Buscando la vida, muere. Buscando…
Su voz se diluyó en un callado silencio, giró su cabeza
hacia la izquierda y posó su vista sobre el horizonte, buscando encontrar un
punto en el infinito. Era como si quisiera ver más allá del horizonte, del
hombre, del dolor de ser parte de una especie separada de Dios y de la vida. Yo
esperaba impaciente. El silencio se había tornado tan denso que parecía oprimir
mi cuerpo casi hasta asfixiarme.
Matías esbozó una pequeña sonrisa. Sus ojos brillaban, su
cuerpo se distensionó, su mirada seguía fija en el horizonte. Entonces me di
cuenta de que Matías ya no estaba conmigo, él vagaba en los sueños de la
imaginación, en las imágenes que tocan el pináculo de la felicidad. Su mente
descansaba de la realidad. Había emprendido la fuga de todo el que ha aprendido
a estar en comunión con Dios. Parecía estar en un diálogo sin palabras con la
Deidad misma.
En su estado de paz comenzó a hablar consigo mismo:
- En la naturaleza Dios se acerca a nosotros. En la
oración nosotros nos acercamos a Dios. Sólo el espíritu que está en contacto
con la Vida por medio de la oración, puede descubrir la voz de Dios que se
esconde detrás de la naturaleza.
Y continuó:
- Sembrar es querer dar vida a una planta, para que
llegue a florecer y sus flores exhalen la fragancia del perfume natural. Orar
es dar vida al espíritu, para que florezca y exhale la dulce fragancia del
Espíritu de Dios. Esa es la razón por la que existe tanta similitud entre la
posición que se adquiere para dar vida a una planta y la que se adopta para dar
vida al espíritu.
Su voz volvió a apagarse; me sentí incómodo; no sabía si
hablar o callar. Temí respirar; contuve el aliento mientras esperaba que
continuara. De pronto, Matías agitó su cabeza como despertando de un sueño y
tosió afectadamente. Temió que lo creyera loco. Había expresado su secreto más
íntimo, su reflexión más profunda, había dado a conocer su gema preciosa y tuvo
temor de no ser comprendido. Para esquivar la incómoda situación dijo:
- Bueno… creo que esto te puede parecer ridículo… y tal
vez ni siquiera habrá pasado por tu mente… pero algún día comprenderás -replicó
con acento entrecortado y nervioso.
Yo sabía que ya no volvería a ser como todos los días.

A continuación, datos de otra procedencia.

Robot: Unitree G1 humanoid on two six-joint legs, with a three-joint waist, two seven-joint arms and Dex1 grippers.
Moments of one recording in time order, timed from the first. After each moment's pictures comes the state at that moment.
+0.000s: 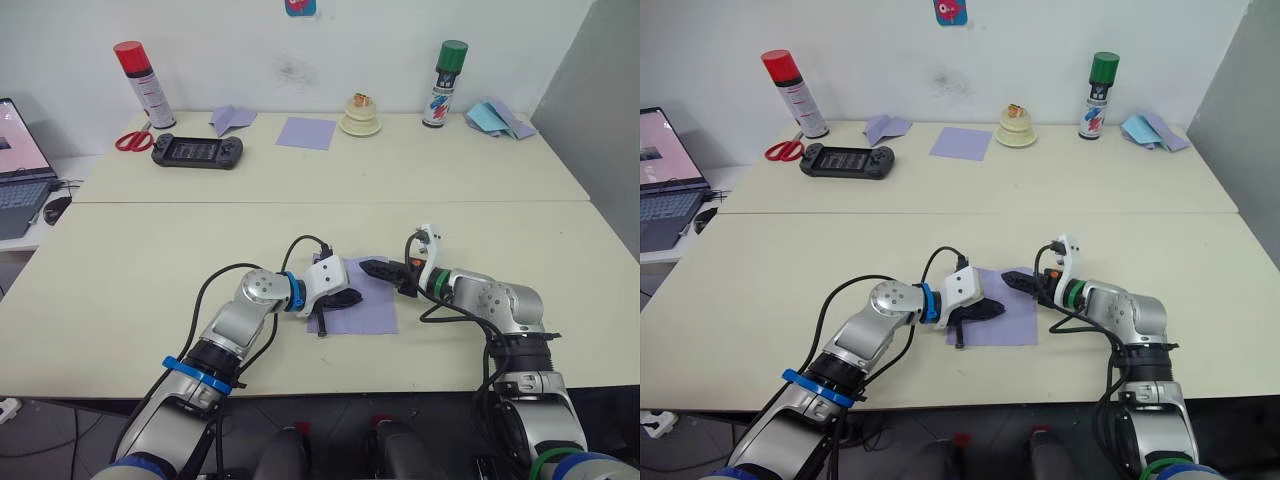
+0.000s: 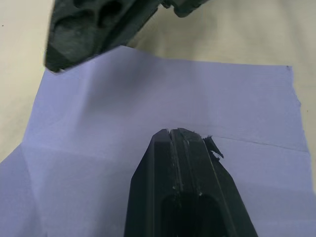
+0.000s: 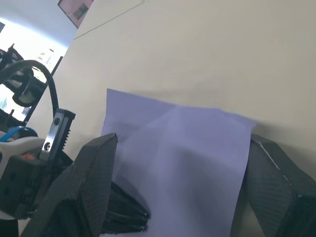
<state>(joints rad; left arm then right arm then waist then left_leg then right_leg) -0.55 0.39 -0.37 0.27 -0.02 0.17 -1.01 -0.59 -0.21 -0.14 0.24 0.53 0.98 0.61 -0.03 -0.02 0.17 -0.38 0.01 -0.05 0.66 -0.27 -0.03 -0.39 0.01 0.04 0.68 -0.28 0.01</state>
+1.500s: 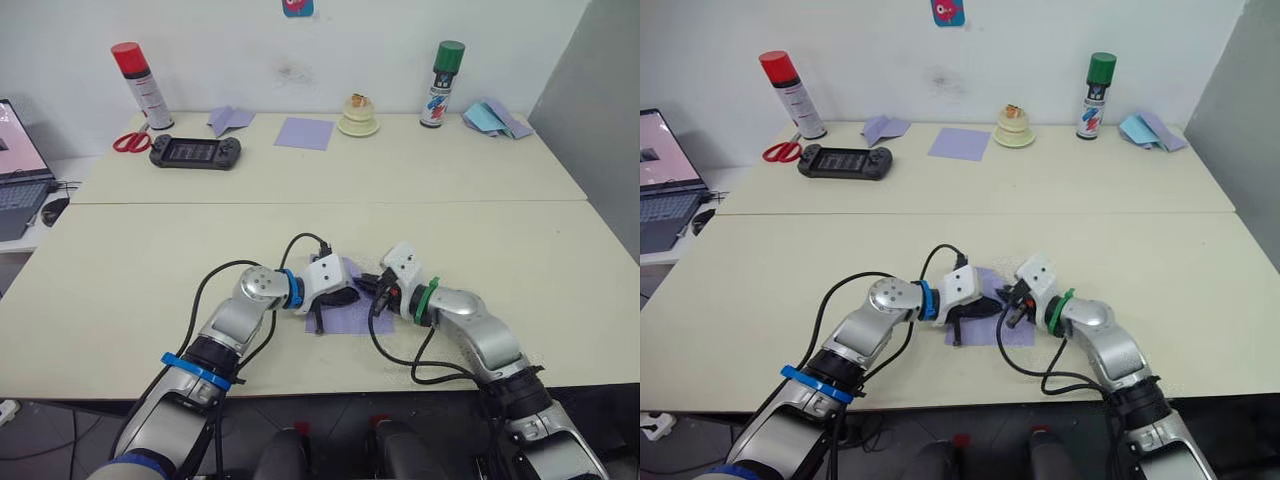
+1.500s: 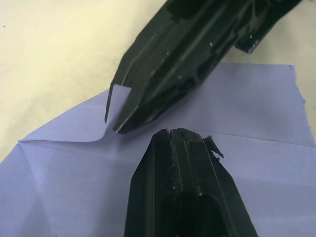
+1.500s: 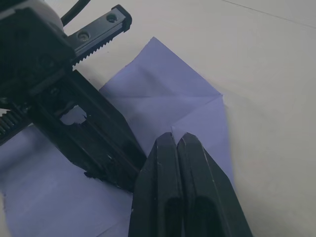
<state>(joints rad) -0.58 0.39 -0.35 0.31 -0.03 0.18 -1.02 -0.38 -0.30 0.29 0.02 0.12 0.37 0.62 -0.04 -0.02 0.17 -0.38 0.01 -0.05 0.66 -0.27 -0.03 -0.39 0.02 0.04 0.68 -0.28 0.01</state>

Una pregunta había hallado su respuesta. Pero no quise robar esa gema de su
pensamiento, su reflexión de jornadas enteras, no quise contarle que varias
veces me había propuesto a mí mismo dilucidar la cuestión, sin hallar
respuesta.
Incliné mi cabeza hacia la izquierda, elevé mis hombros,
sonreí levemente y sólo atiné a decir:
- Puede ser… quizás usted tenga razón.